There is a problem with this approach however. Lets look at how this statement actually operates.

  1. Insert a new row into the table, if a duplicate key error occurs.
  2. If the insertion fails due to a duplicate-key error occurs:
    1. Delete the conflicting row that causes the duplicate key error from the table.
    2. Insert the new row into the table again.

The problem with this approach happens on step 2a. You will note that REPLACE does not UPDATE the record in question, it delete it. When this statement attempts the DELETE operation it will fail if there are any Foreign Key dependencies on the record being deleted.

Solution: "INSERT IGNORE"

The solution fortunately is relatively simple. The INSERT statement has a modifier IGNORE which allows us to add new records to our table ignoring any existing ones. When we pair this with the ON DUPLICATE KEY UPDATE modifier we achieve our goal of updating any existing records.

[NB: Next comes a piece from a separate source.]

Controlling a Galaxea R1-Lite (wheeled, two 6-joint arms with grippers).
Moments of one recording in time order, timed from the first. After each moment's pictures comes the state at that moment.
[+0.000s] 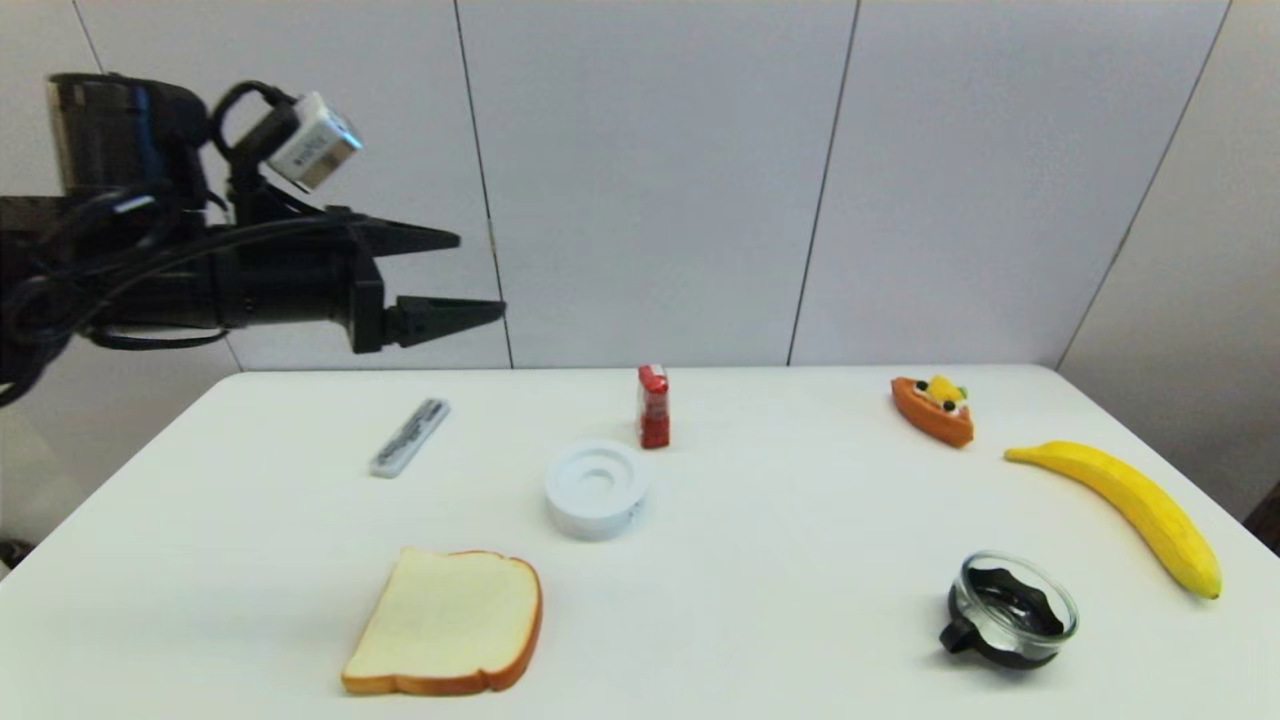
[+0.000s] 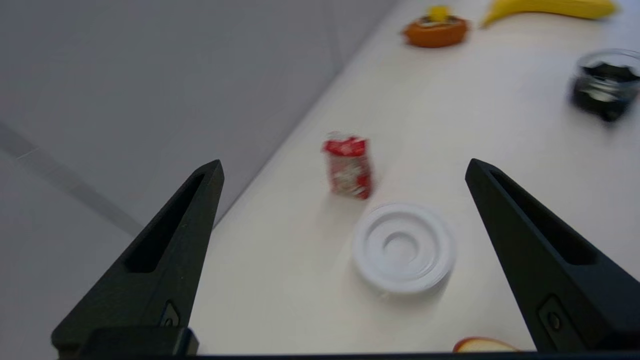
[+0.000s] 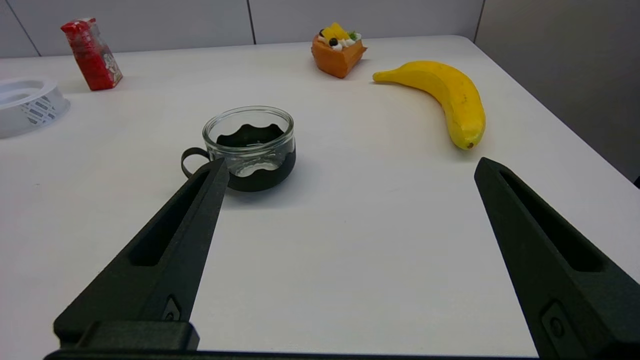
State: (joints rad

INSERT IGNORE INTO countries ( id , name , iso ) VALUES ( 1 , 'Afghanistan', 'AF' ) ,( 2 , 'Albania', 'AL' ) ,( 3 , 'Algeria', 'DZ' ) ,( 4 , 'Andorra', 'AD' ) ,( 5 , 'Angola', 'AO' ) ON DUPLICATE KEY UPDATE name = values(name) , iso = values(iso);

Using this pattern we can easily manage our reference tables data via version controlled sql scripts.